Monday 28th November is predicted to be the busiest day of online retail trading of the year. Dubbed “Mega Monday” in the UK, or “Cyber Monday” in the US, it falls on the Monday following the Thanksgiving celebration. This online shopping phenomenon is driven by Americans returning to work and buying items that they’ve seen advertised over the holiday weekend. As a result, many online retailers put campaigns and incentives in place in the run up to Cyber Monday and this has led to European and UK sales also being boosted at this time.
Last year, according to the Interactive Media in Retail Group (
IMRG), British shoppers spent
£831,000 online in a single minute on Mega Monday.
According to IMRG, the UK is the largest e-tail economy in Europe, with 37 million British people regularly shopping online. In fact the peak trading from Mega Monday stretches into Monday 5th December, when most people have received their last payslip before Christmas and start their online shopping in earnest.
To support all these real-time transactions requires a robust server infrastructure offering high availability, backed up by good bandwidth.
Witness the disruption caused on 4th November 2011, when a mainframe at HSBC failed, preventing customers from accessing online accounts, or being able to use debit cards or ATMs for 12 hours. Just 24 hours later, after a major IT system update, RBS suffered an outage that locked customers out of their online accounts over the weekend.

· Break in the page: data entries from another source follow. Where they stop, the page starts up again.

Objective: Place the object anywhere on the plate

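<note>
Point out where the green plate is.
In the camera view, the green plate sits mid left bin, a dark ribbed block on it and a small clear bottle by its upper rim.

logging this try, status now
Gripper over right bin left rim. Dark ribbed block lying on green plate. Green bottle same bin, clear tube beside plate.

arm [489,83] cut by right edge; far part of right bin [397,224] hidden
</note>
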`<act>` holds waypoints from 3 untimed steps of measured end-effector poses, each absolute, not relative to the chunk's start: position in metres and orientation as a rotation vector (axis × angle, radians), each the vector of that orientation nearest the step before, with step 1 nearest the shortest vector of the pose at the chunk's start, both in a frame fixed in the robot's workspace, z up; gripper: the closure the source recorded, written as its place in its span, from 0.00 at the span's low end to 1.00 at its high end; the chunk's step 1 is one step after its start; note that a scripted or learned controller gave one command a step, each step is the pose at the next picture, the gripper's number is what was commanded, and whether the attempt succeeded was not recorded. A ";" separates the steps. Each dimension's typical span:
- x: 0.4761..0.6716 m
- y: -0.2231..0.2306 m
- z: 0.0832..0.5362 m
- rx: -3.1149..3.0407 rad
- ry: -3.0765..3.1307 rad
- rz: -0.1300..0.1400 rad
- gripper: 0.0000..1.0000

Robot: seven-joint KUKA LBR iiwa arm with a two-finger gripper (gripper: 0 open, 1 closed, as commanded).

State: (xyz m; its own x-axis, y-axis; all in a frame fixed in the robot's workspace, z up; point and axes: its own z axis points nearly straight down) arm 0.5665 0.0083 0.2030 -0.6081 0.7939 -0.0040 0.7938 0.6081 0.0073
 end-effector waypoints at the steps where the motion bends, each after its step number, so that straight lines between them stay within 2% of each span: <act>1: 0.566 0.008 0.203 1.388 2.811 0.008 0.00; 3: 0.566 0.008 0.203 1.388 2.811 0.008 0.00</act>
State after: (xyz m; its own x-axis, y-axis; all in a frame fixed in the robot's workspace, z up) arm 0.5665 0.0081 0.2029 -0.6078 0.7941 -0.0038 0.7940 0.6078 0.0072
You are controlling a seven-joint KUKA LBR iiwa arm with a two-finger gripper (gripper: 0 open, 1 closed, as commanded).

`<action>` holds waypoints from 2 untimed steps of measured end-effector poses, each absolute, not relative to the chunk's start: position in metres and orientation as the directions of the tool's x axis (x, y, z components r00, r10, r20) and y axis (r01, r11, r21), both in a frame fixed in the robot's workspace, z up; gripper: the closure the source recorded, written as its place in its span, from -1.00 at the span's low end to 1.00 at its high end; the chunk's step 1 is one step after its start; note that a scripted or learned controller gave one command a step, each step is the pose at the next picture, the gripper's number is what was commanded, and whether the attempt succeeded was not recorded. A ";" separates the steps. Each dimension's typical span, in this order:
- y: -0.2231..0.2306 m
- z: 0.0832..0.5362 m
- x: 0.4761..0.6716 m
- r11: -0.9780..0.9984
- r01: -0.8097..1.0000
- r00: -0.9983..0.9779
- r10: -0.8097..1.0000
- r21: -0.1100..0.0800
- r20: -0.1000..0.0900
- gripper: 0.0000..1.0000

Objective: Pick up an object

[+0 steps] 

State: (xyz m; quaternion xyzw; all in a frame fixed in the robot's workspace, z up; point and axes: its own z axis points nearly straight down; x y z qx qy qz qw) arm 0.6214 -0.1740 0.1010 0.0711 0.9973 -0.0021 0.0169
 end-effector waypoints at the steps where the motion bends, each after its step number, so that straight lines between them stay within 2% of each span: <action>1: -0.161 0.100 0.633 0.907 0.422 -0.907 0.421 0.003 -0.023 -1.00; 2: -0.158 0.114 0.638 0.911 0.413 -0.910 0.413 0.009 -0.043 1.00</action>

Even if a site doesn’t go down completely, a delay in page loading can impact user experience and damage online trade. According to Site Confidence, last year during Mega Monday’s peak trading periods, some e-tail sites slowed to a crawl, with web pages taking up to 24 seconds to load. This delay caused some customers to abandon their shopping carts and surf to competitors’ websites.
If this happens, the impacted retailer may not gain any return on their investment in promotional activity in the run up to Mega Monday.
Poor preparation and testing of data centre infrastructure can lead to degraded end-user experience when Web servers come under heavy load. To prevent this type of system failure, during the current peak online trading period, data centre operators need to apply close monitoring to transaction application performance. They must also have failover and incident response plans.
We advise ongoing application performance management (APM), to help retailers avoid the situation where traditional infrastructure monitoring tools are reporting that applications are running normally, but users are complaining of slow web page refreshes, or simply abandoning carts. Using application performance monitoring tools that deliver end-to-end visibility of your current environment, your organisation can quickly isolate fault domains and identify the true cause of application performance issues, down to component level. This helps shave valuable minutes off your mean time to recovery, so that sales and brand reputation are not impacted during peak trading periods.